La política española lleva tiempo atrapada en un bucle de acusaciones personales, insinuaciones morales y crisis fabricadas. No es un subproducto inevitable de la polarización ni una deriva espontánea del debate público. Es una estrategia consciente, sostenida en el tiempo, que sustituye la confrontación de proyectos por el desgaste permanente del adversario. Y en ese terreno, la derecha se mueve con comodidad.
Durante décadas, el escándalo fue una anomalía que interrumpía la normalidad institucional. Hoy se ha convertido en marco de funcionamiento. Cada semana necesita su caso, cada sesión parlamentaria su sospecha, cada titular su imputación implícita, aunque no exista denuncia formal ni hechos contrastados. La lógica no es probar, sino instalar duda. No es ganar un debate, sino erosionar la legitimidad del que gobierna.
La derecha ha interiorizado que, cuando no controla el poder ejecutivo, puede condicionar la agenda desde otro lugar: el de la hiperpolitización del descrédito. El adversario no se equivoca, delinque; no toma decisiones discutibles, conspira; no gobierna, oculta. La frontera entre responsabilidad política y culpa penal se diluye de forma deliberada.
De la crítica al señalamiento
La crítica política exige argumentos, datos, alternativas. El señalamiento moral exige solo repetición. Basta con insinuar, dejar caer, preguntar en voz alta lo que no se puede afirmar. La derecha ha perfeccionado ese registro: acusaciones sin verbo, preguntas sin respuesta, relatos sin prueba.

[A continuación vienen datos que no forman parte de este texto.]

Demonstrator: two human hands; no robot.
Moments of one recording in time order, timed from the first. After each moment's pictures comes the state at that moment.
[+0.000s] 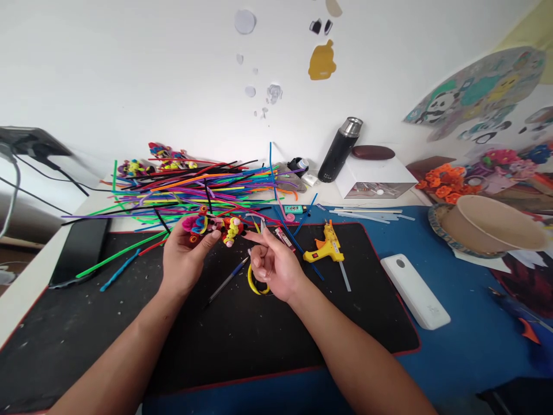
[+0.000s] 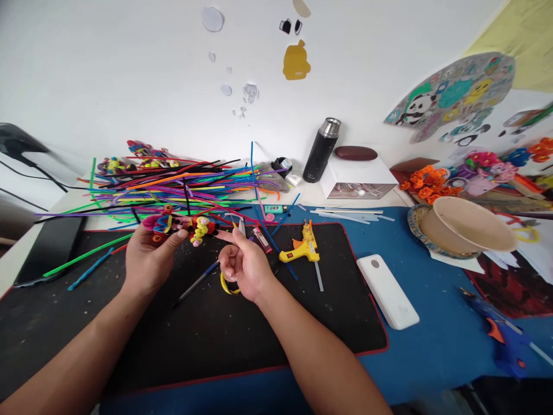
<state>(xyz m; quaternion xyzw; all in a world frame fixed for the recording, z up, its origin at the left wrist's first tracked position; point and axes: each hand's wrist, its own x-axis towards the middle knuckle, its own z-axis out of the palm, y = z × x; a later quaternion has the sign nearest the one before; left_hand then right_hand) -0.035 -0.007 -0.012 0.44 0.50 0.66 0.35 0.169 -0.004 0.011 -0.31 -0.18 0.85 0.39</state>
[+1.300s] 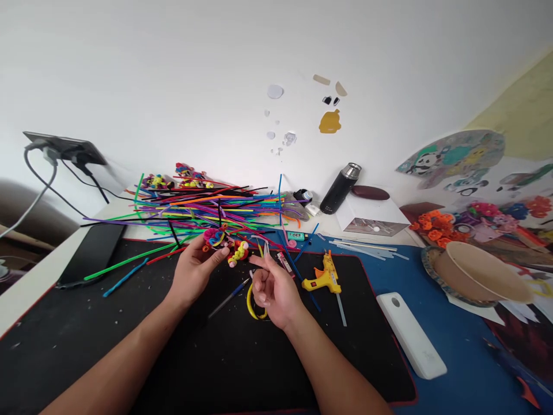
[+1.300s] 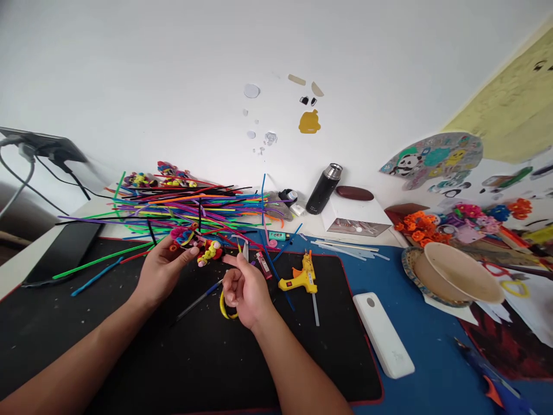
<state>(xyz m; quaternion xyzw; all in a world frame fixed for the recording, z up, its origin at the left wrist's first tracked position) -0.035 -0.006 -0.005 0.43 0.50 0.64 0.41 0.166 -0.007 0.006 -0.35 -0.20 0.83 0.40</state>
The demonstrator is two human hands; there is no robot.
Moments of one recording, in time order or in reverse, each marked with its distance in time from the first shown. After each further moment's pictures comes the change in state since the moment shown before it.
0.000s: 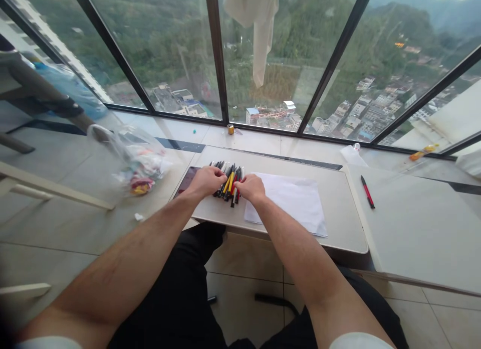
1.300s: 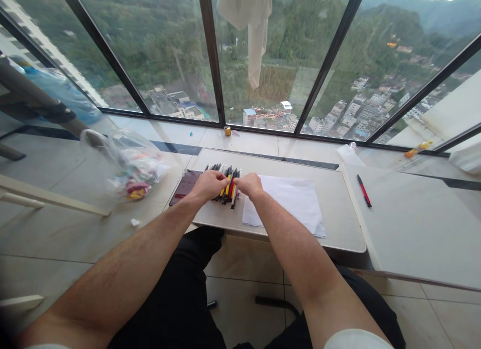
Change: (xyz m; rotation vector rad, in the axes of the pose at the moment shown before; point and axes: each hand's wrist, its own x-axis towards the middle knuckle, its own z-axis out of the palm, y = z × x) left_hand 0.001 0.006 0.010 -0.090 -0.068 0.012; right_hand 0.011 -0.008 -0.009 0.297 -0.106 0.229
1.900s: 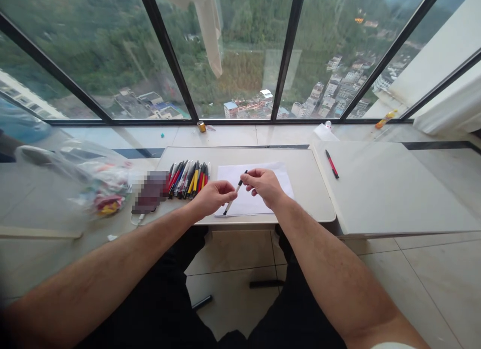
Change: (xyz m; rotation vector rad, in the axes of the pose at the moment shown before) left_hand -0.046 0.056 0.066 -0.413 -0.404 0.160; right_hand -0.071 0.080 -0.104 0.706 -0.040 -0.155
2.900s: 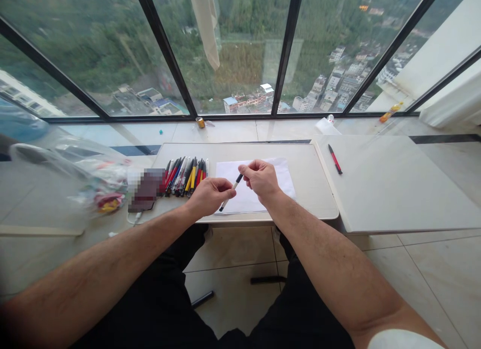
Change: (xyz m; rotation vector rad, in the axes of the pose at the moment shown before) left_hand -0.008 0.013 0.002 0.134 0.080 0.060; right_hand 0.001 -0.008 0.017 0.156 0.132 -0.128
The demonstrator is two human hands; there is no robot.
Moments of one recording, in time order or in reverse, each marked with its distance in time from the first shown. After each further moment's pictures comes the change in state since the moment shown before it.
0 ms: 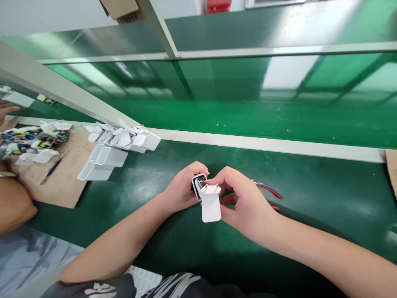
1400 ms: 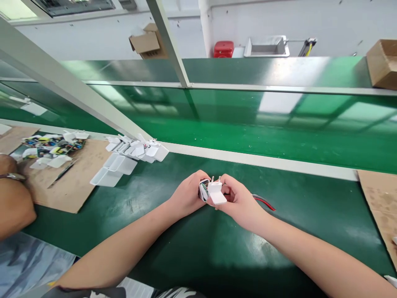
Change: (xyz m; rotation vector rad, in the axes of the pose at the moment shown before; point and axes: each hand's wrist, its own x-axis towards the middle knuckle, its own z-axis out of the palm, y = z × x) left_hand 0.004 0.000 0.009 0.202 0.071 -0.052; right_hand 0.019 0.015 -0.005 0.179 -0.053 -0.014
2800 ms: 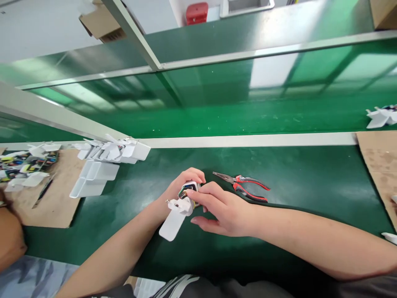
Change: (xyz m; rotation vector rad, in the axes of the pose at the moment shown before) left_hand -0.003 -0.009 -0.003 -0.568 -0.182 0.143; right_hand -0.011 0.046 0.004 -0.630 -0.035 -0.914
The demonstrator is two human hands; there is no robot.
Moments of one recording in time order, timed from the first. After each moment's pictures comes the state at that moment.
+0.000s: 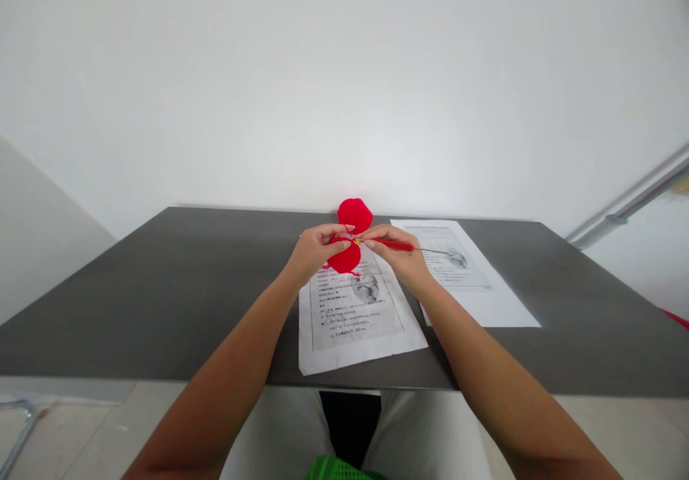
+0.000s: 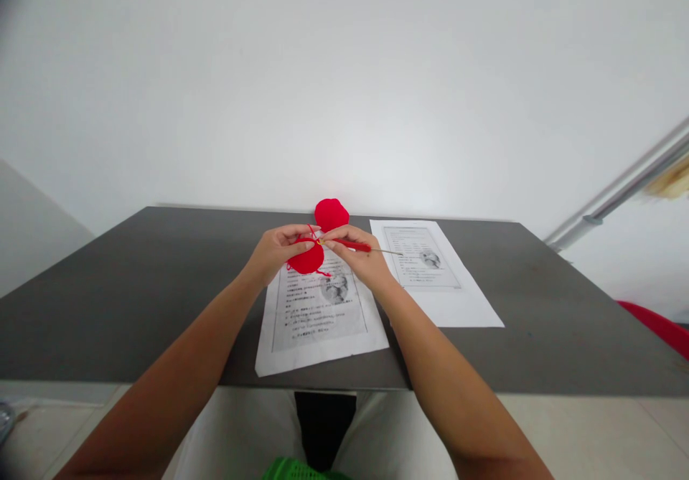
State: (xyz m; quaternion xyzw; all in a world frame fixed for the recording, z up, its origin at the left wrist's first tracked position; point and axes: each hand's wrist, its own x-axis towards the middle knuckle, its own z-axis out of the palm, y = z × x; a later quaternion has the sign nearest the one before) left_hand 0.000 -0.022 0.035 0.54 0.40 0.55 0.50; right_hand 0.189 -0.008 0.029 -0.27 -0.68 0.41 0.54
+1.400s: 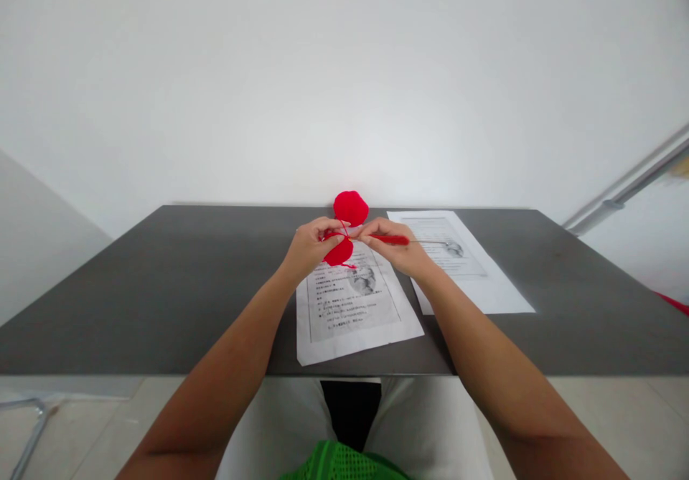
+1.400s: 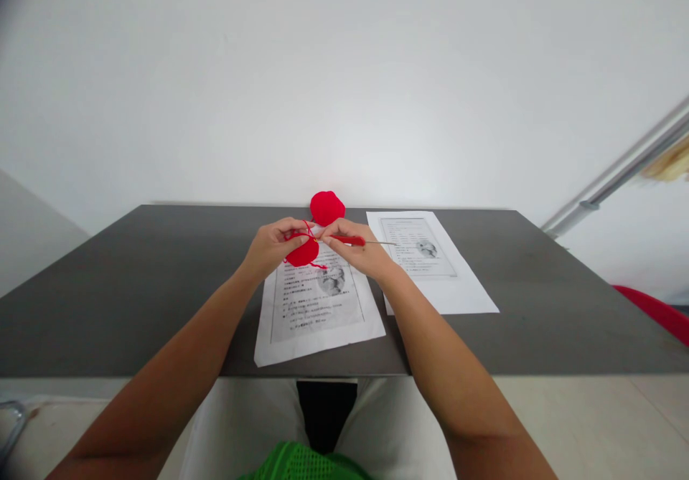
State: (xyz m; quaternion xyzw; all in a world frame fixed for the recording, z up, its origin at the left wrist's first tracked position) left_hand -0.006 -0.015 0.024 0.67 0.42 0.52 0.33; right_hand 0.203 -0.006 0.035 -0.27 -0.77 0.36 0.44
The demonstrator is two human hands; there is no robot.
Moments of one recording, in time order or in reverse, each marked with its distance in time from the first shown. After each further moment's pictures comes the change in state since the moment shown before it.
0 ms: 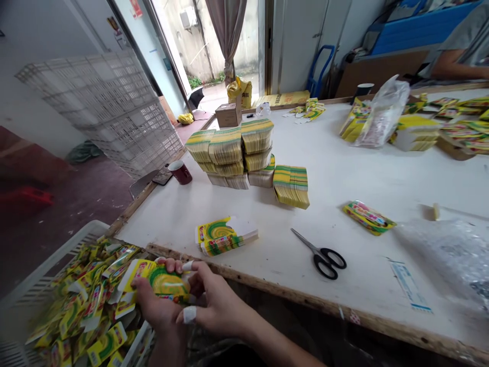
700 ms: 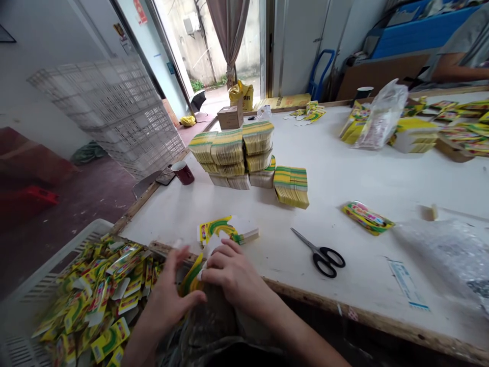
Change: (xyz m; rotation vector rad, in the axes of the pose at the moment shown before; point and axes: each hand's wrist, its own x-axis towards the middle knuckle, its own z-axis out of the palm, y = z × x) left_hand 0.020 0.041 -0.036 1.099 -0.600 0.087; right_hand -0.007 -0.024 -0.049 -1.134 0.055 -0.546
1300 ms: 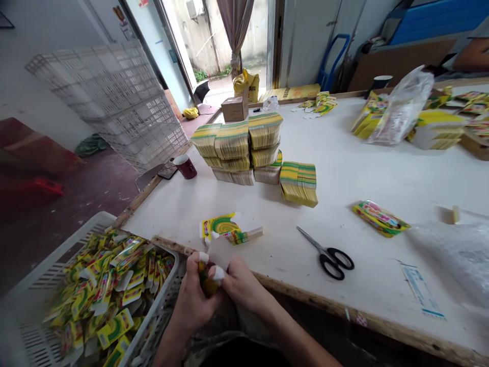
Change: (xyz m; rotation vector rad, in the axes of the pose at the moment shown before) left_hand -0.011 -0.007 0.053 0.168 -0.023 0.196; right_hand -0.002 -0.001 0.030 0.920 0.084 0.480
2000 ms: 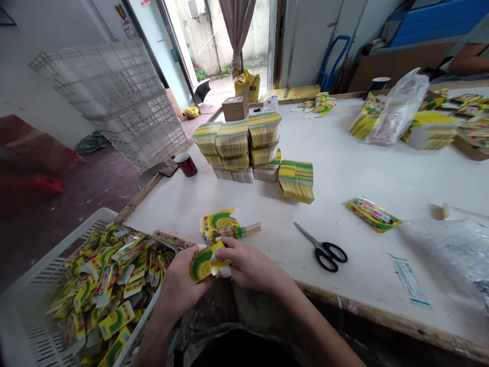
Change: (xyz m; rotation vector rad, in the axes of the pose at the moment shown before) left_hand 0.007 0.000 -0.028 0.375 0.023 0.058; right_hand -0.003 -0.021 -0.037 -0.651 -0.294 -0.149
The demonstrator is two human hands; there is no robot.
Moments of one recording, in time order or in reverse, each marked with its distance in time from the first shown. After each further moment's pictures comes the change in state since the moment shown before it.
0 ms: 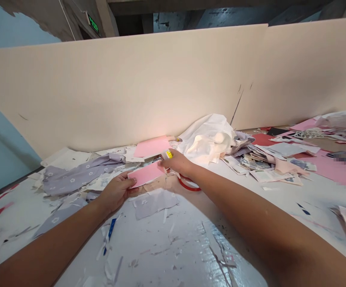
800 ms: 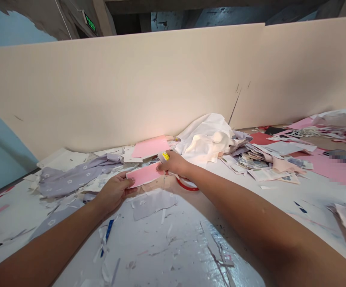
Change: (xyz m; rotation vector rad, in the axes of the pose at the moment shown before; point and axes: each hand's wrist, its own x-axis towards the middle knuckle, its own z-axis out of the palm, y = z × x) left_hand 0.001 -0.001 -0.003 0.068 -0.053 0.031; right_hand 0.004 0.012 -0.004 -0.069 -0.137 0.055
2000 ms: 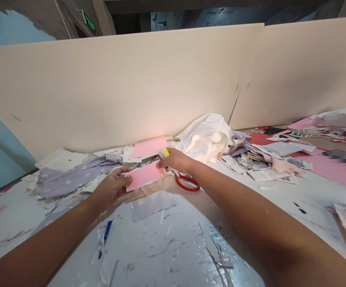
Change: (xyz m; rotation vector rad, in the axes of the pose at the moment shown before) left_hand -0.007 0.022 0.002 0.083 -0.017 0.011; right_hand -0.002 -0.018 -0.008 0.039 -0.075 -0.024
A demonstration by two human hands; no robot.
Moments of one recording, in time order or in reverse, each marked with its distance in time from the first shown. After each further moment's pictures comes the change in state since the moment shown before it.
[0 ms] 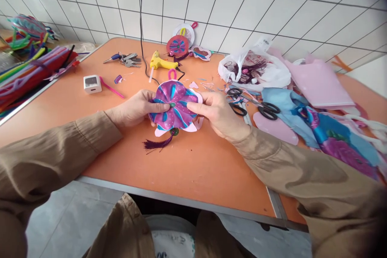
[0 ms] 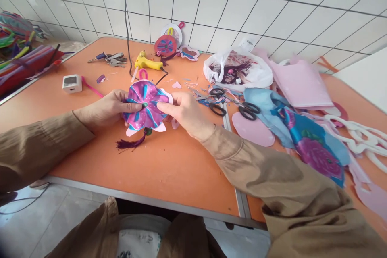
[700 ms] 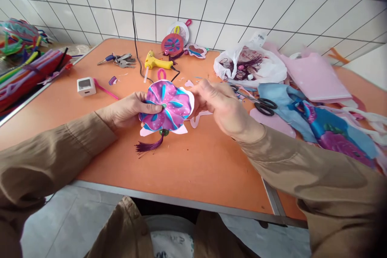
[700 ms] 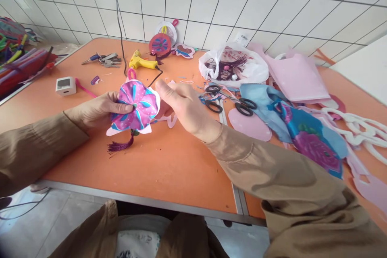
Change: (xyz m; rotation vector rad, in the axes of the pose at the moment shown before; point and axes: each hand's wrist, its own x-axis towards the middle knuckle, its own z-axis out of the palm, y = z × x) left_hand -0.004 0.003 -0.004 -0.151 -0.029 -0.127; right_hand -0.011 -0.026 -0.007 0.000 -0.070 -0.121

El efecto acumulativo es corrosivo. No solo para el Gobierno de turno, sino para el propio sistema democrático. Cuando todo es escándalo, nada lo es. Y cuando todo es sospecha, la rendición de cuentas se vacía de sentido porque deja de distinguir entre hechos verificables y ruido interesado.
Gobernar en “modo crisis”
La consecuencia más visible es que se gobierna bajo presión constante, en un estado de excepción comunicativo. Cada iniciativa queda subordinada a la necesidad de apagar el incendio del día. No importa si se trata de una reforma estructural, una negociación internacional o una política pública de largo recorrido: todo se evalúa en función de su vulnerabilidad al ataque inmediato.
Ese “modo crisis” no es accidental. Es inducido. Y tiene una ventaja para quien lo provoca: desplaza el foco del contenido al clima, del qué al cómo, del resultado a la sospecha. La derecha, incapaz de articular una alternativa sólida en muchos ámbitos, opta por bloquear el tiempo político del adversario.
La desafección como daño colateral… o no
El discurso dominante asume que la desafección ciudadana es un efecto indeseado de esta dinámica. Pero cabe preguntarse si no es, en realidad, un resultado funcional. Cuanto más se degrada el debate, más se debilitan las instituciones representativas y más terreno gana el cinismo antipolítico que ciertas derechas saben explotar después. La equiparación constante —todos son iguales, todos mienten, todos roban— no surge de la nada. Se construye. Y se construye, sobre todo, desde quienes convierten la excepción en norma y el escándalo en método de oposición.
Algunos sostienen que este es el nuevo equilibrio del sistema: una política más áspera, más emocional, más personal. Pero aceptar esa tesis supone renunciar a la exigencia democrática básica de que el conflicto político se resuelva con argumentos, no con campañas de demolición.
No estamos ante un cambio neutral de estilo, sino ante una degradación funcional del debate público, impulsada de forma especialmente intensa desde la derecha cuando no gobierna. Una estrategia que no busca convencer, sino cansar; no disputar ideas, sino erosionar confianza.
El problema no es solo quién gana o pierde con esta dinámica. El problema es qué queda en pie cuando la política se reduce a ruido constante y el escándalo deja de ser una alarma para convertirse en paisaje.